Spontaneous, Medically Induced Preterm Births Contribute To Rising Rate Of Preterm Births
Research published this week in the open access journal PLoS Medicine shows that the rising rate of preterm birth in Scotland is as much a result of an increase in spontaneous preterm birth as it is of preterm birth that is medically-induced to avoid risking the lives of the mother and child. The results emphasize that preterm birth, which remains the single biggest cause of infant death in many developed countries, continues to be a major obstetric and neonatal problem despite the reductions that there have been in stillbirths and perinatal deaths as a result of improved maternal medical care.
Jane Norman, of the University of Edinburgh, and colleagues from NHS National Services in Scotland, researched a population-wide database of linked maternity records, infant health and death records in Scotland. They identified 1.49 million singleton births between 1980 and 2004, of which 90,000 were preterm births ““ babies born before they reach 37 weeks of gestation. Both spontaneous preterm births and medically-induced preterm births increased between 1980 and 2004; in absolute terms the rates of increase in each type of preterm birth were similar. Examining the database, the researchers found that maternal complications including pre-eclampsia (a condition causing high blood pressure) and placenta previa (the covering of the opening of the cervix by the placenta) played a decreasing role in preterm births over the period, whilst gestational and pre-existing diabetes played an increasing role.
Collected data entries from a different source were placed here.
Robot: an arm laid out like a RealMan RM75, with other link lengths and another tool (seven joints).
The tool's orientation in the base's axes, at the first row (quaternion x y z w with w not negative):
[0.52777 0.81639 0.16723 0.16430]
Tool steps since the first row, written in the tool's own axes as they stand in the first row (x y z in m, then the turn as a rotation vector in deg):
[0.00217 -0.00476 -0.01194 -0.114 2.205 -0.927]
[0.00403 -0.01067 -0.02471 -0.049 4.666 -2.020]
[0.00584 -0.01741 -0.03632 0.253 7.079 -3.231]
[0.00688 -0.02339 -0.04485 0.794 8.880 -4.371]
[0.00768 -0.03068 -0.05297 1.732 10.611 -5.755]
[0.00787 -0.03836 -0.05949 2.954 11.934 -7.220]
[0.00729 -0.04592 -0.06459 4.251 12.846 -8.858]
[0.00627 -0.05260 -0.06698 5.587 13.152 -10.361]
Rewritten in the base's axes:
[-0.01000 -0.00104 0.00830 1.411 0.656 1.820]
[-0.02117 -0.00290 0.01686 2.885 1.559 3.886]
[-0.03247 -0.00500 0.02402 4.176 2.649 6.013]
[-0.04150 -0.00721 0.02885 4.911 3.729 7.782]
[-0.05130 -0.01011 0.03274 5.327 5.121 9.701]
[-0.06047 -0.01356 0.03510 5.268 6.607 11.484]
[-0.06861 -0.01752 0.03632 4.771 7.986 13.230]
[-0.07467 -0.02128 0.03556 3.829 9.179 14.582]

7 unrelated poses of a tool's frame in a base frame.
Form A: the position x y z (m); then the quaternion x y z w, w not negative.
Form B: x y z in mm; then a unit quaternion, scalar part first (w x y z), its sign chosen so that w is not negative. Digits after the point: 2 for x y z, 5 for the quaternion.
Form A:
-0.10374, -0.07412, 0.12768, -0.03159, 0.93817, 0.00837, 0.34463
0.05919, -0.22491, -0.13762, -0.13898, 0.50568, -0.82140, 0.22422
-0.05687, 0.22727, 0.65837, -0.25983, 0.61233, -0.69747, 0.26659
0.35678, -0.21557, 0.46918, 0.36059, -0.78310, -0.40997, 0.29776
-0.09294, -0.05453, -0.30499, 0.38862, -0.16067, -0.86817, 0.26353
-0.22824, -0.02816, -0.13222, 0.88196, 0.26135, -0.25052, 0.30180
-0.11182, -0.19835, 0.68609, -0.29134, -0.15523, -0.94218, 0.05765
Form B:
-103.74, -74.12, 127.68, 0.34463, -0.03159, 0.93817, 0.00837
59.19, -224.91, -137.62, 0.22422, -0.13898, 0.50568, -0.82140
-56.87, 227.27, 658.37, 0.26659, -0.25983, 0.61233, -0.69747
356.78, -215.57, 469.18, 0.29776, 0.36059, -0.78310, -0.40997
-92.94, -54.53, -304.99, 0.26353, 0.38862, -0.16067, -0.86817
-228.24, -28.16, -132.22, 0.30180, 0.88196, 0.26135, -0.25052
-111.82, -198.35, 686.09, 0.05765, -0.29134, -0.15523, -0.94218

The researchers also found that there was an overall decline in stillbirth and in neonatal and perinatal deaths amongst preterm babies in the period covered ““ although at 28 weeks gestation and beyond, stillbirths and perinatal deaths reduced amongst medically-induced preterm babies, but were not reduced in babies who were spontaneously preterm.
These findings are important because rates of preterm birth are rising worldwide. Studies conducted in populations in the United States and in Latin America have suggested that this is mainly due to an increase in medically-induced labor, and therefore could be associated with reduced neonatal deaths, whilst studies conducted in Europe and Australia have shown an increase in spontaneous preterm births. The results of this study show that in Scotland at least, methods will have to be found to reduce the rates of both spontaneous and medically-induced preterm births to both reduce the considerable suffering and better identify those sick babies who need to be delivered early to give them the best chance of survival.
Citation: Norman JE, Morris C, Chalmers J (2009) The Effect of Changing Patterns of Obstetric Care in Scotland (1980) on Rates of Preterm Birth and Its Neonatal Consequences: Perinatal Database Study. PLoS Med 6(9): e1000153. doi:10.1371/journal.pmed.1000153
Funding: This project was funded by grant no CZG/2/285 from the Chief Scientist Office, Scottish Government (http://www.sehd.scot.nhs.uk/cso) and the baby charity, Tommy’s (http://www.tommys.org). The funders had no role in study design, data collection or analysis, decision to publish, or preparation of the manuscript
Competing Interests: JN has received grants from government (Medical Research Council, UK; Chief Scientist’s Office, Scottish Executive) and charitable organizations for research into understanding the mechanism of term and preterm labor and investigating treatments (charities currently include Tommy’s, Piggy Bank Kids, and Action Medical Research, and formerly include Wellbeing of Women), has acted as a consultant to a small drug company (Preglem, Geneva) that was considering developing treatments for preterm labor, and is named as an inventor on patent applications for a compound (a prokineticin antagonist) potentially useful in preterm labor prevention. CM and JC have read this journal’s policy and have no competing interests.